Exercise objective
From the first line to the last, repeat the records exactly and skip the pictures.
··· Data shown
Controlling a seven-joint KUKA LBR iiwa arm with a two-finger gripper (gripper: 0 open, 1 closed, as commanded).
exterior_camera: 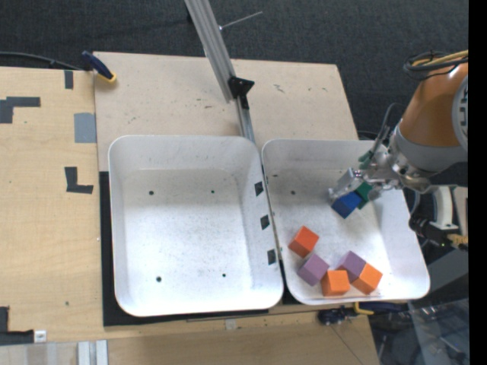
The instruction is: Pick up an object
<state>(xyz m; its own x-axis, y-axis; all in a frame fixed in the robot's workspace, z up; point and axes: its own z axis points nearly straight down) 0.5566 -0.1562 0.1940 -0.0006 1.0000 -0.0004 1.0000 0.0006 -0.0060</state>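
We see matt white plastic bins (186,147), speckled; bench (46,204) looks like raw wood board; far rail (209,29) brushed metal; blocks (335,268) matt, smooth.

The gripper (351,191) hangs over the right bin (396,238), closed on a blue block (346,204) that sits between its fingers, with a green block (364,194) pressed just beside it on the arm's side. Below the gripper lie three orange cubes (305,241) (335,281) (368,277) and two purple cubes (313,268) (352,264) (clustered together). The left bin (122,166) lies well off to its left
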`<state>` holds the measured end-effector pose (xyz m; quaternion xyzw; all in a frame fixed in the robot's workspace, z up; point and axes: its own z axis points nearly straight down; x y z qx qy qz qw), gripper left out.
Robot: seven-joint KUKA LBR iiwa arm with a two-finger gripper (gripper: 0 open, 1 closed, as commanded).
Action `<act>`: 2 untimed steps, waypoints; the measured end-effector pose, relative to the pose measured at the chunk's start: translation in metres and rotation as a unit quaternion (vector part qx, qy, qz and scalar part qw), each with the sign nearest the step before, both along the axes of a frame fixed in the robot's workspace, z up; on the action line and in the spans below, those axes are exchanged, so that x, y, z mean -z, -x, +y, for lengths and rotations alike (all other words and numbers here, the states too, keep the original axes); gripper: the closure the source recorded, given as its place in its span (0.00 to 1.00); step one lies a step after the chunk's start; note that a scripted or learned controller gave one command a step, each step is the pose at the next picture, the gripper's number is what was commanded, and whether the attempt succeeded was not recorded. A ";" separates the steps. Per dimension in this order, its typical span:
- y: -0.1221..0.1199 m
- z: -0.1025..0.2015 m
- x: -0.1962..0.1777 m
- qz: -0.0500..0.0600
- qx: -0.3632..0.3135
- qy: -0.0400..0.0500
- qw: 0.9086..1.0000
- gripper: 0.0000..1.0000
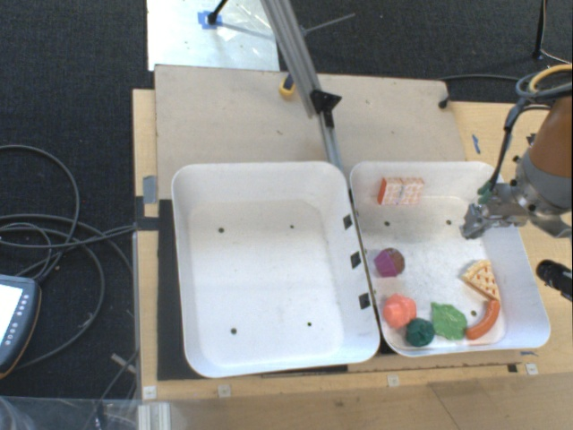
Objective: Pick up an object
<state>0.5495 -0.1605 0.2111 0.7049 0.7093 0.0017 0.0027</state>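
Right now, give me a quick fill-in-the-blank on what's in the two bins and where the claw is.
1. All the toy food lies in the ____ bin.
2. The claw hangs over the bin's ____ side, above the waffle slice.
3. The pink block lies near the bin's ____ wall.
4. The dark green ball sits between the orange ball and the ____ leafy piece.

Missing words: right; right; far; green

No legible text or labels.
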 end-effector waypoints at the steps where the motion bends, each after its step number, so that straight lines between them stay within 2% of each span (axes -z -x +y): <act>1: -0.001 0.000 0.010 0.002 0.000 0.000 1.000 1.00; 2: -0.004 0.053 -0.004 0.002 -0.002 -0.001 1.000 1.00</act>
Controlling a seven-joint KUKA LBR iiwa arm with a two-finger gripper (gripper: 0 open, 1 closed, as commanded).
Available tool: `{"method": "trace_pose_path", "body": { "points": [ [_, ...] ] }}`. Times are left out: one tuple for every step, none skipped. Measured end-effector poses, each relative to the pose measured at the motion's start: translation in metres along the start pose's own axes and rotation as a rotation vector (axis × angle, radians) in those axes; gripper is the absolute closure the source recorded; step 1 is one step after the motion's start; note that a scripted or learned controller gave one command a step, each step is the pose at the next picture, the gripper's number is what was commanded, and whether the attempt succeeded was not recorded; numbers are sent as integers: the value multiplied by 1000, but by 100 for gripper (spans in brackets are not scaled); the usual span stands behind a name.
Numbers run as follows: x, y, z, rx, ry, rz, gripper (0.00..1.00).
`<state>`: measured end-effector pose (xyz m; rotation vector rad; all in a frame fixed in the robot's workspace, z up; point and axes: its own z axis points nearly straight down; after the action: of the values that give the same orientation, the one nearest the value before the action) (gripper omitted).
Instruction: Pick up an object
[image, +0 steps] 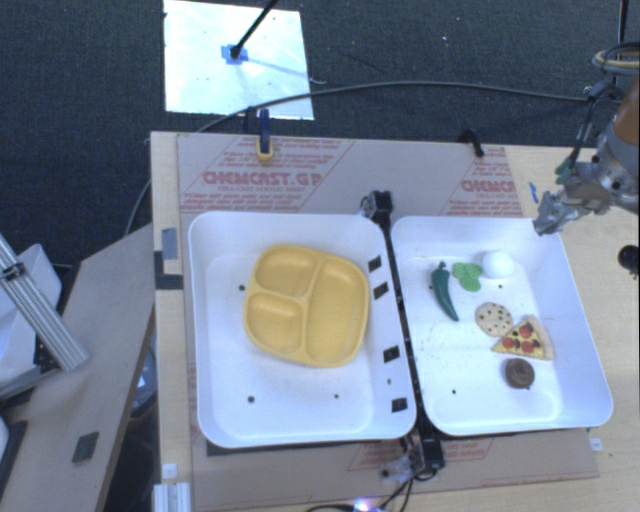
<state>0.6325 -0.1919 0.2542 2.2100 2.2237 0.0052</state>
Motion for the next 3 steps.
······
Exercise response
Controlling a seven-joint KUKA LBR iiwa arm with a two-finger gripper (gripper: 0 open, 1 closed, as commanded).
exterior_camera: 
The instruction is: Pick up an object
<state>(xyz m; its own x-axis, y-axis; all in a frame fixed in the robot's workspace, z up; point and axes: its own z axis points nearly straight down) 0.5566 -0.1562 0.1940 -0.0006 1.0000 -0.0004 1.0000 0.0006 -0.0060</state>
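We see matt white plastic bins (186,147), speckled; bench (46,204) looks like raw wood board; far rail (209,29) brushed metal; blocks (335,268) matt, smooth.

The gripper (351,191) hangs over the right bin (396,238), closed on a blue block (346,204) that sits between its fingers, with a green block (364,194) pressed just beside it on the arm's side. Below the gripper lie three orange cubes (305,241) (335,281) (368,277) and two purple cubes (313,268) (352,264) (clustered together). The left bin (122,166) lies well off to its left
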`<state>` holds the measured end-effector pose (xyz m; quaternion xyzw; all in a frame fixed in the robot's workspace, z up; point and axes: its own z axis points nearly straight down; x y z qx qy qz qw), gripper left out.
Robot: seven-joint KUKA LBR iiwa arm with a two-finger gripper (gripper: 0 open, 1 closed, as commanded).
Action `<act>`: 2 untimed steps, waypoints; the measured end-effector pose, relative to the pose measured at the chunk's start: translation in metres and rotation as a unit quaternion (vector part qx, qy, qz and scalar part qw), each with the sign nearest the step before, both along the axes of a frame fixed in the robot's workspace, z up; on the action line and in the spans below, those axes are exchanged, so that x, y, z mean -z, -x, +y, for lengths and rotations alike (all other words and numbers here, the states too, keep the original axes); gripper: the closure the source recorded, given as its place in its span (0.00 to 1.00); step one lies a step after the chunk's start; note that a scripted or learned controller gave one command a step, each step is the pose at the next picture, the gripper's number is what was commanded, and whether the attempt succeeded was not recorded. A ";" separates the steps. Per dimension in this order, its typical span:
- y: -0.1221..0.1199 m
- z: -0.1025..0.2015 m
- x: -0.1962..0.1777 m
- qz: -0.0500..0.0600
- qx: -0.3632..0.3135
- qy: -0.0400..0.0500
- qw: 0.9086..1.0000
- gripper: 0.0000..1.0000
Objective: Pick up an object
<state>0.5495 -0.1605 0.2111 0.7049 0.7093 0.0017 0.0027</state>
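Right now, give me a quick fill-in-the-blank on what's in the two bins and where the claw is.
1. All the toy food lies in the ____ bin.
2. The claw hangs over the bin's ____ side, above the waffle slice.
3. The pink block lies near the bin's ____ wall.
4. The dark green ball sits between the orange ball and the ____ leafy piece.

Missing words: right; right; far; green

No legible text or labels.
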 end-effector waypoints at the steps where the motion bends, each after its step number, so that straight lines between them stay within 2% of each span (axes -z -x +y): <act>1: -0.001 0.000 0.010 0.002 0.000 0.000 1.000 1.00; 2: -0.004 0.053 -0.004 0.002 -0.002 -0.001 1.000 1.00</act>
Controlling a seven-joint KUKA LBR iiwa arm with a two-finger gripper (gripper: 0 open, 1 closed, as commanded).
Available tool: `{"method": "trace_pose_path", "body": { "points": [ [_, ...] ] }}`. Times are left out: one tuple for every step, none skipped. Measured end-effector poses, each relative to the pose measured at the motion's start: translation in metres along the start pose's own axes and rotation as a rotation vector (axis × angle, radians) in those axes; gripper is the absolute closure the source recorded; step 1 is one step after the motion's start; note that a scripted or learned controller gave one command a step, each step is the pose at the next picture, the gripper's number is what was commanded, and whether the attempt succeeded was not recorded; numbers are sent as integers: the value multiplied by 1000, but by 100 for gripper (spans in brackets are not scaled); the usual span stands behind a name.
Numbers run as follows: x, y, z, rx, ry, rz, gripper (0.00..1.00).
`<state>`: measured end-effector pose (xyz m; rotation vector rad; all in a frame fixed in the robot's workspace, z up; point and axes: its own z axis points nearly straight down; after the action: of the values that give the same orientation, the one nearest the value before the action) (gripper omitted).
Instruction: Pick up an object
[image, +0 steps] 
<state>0.6325 -0.1919 0.2542 2.2100 2.2237 0.0052</state>
Motion for the next 3 steps.

Work on this exercise is complete, and nothing remains.